TASK REQUIREMENTS | Output only the lines from the one holding "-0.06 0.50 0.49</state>" to the end of the data below, please, copied exactly.

DATASET RECORDS |
——

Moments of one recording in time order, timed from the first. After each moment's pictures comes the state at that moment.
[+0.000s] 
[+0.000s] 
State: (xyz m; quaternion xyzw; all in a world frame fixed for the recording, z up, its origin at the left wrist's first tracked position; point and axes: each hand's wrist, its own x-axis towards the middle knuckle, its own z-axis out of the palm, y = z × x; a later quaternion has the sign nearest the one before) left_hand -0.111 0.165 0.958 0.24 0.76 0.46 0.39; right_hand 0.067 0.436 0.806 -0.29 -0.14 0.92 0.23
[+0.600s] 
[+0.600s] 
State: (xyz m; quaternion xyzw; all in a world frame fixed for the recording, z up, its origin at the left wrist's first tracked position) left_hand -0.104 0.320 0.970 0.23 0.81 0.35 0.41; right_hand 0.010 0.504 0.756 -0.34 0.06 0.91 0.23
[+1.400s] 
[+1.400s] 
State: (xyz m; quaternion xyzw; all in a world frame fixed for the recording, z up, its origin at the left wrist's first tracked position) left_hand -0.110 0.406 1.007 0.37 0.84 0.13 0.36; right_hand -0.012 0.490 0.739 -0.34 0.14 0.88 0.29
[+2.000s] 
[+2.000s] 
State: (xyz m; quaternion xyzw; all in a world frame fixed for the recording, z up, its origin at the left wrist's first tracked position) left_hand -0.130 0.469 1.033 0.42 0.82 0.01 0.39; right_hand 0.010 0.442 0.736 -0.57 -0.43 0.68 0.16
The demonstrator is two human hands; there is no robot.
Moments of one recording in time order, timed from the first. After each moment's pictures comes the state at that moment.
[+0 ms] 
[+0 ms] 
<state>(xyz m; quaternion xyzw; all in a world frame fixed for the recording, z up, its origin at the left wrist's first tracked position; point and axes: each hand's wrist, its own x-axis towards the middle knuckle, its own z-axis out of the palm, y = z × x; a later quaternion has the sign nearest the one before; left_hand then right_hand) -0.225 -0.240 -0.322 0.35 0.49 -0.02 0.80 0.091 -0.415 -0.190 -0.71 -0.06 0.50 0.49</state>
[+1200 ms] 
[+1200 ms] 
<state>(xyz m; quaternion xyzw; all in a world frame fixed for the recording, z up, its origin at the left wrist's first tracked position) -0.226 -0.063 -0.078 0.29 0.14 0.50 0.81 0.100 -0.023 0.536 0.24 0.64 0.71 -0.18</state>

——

RESULT OF THIS EXERCISE |
<state>(xyz m; quaternion xyzw; all in a world frame fixed for the recording, z up, its origin at the left wrist's first tracked position; point and axes: each hand's wrist, its own x-axis towards the middle knuckle, its own z-axis out of the palm, y = z × x; a later quaternion has the sign nearest the one before; left_hand then right_hand) -0.225 -0.240 -0.322 0.35 0.49 -0.02 0.80 0.091 -0.415 -0.190 -0.71 -0.06 0.50 0.49</state>
[+1200 ms] 
[+1200 ms] 
<state>(xyz m; quaternion xyzw; all in a world frame fixed for the recording, z up, its origin at the left wrist's first tracked position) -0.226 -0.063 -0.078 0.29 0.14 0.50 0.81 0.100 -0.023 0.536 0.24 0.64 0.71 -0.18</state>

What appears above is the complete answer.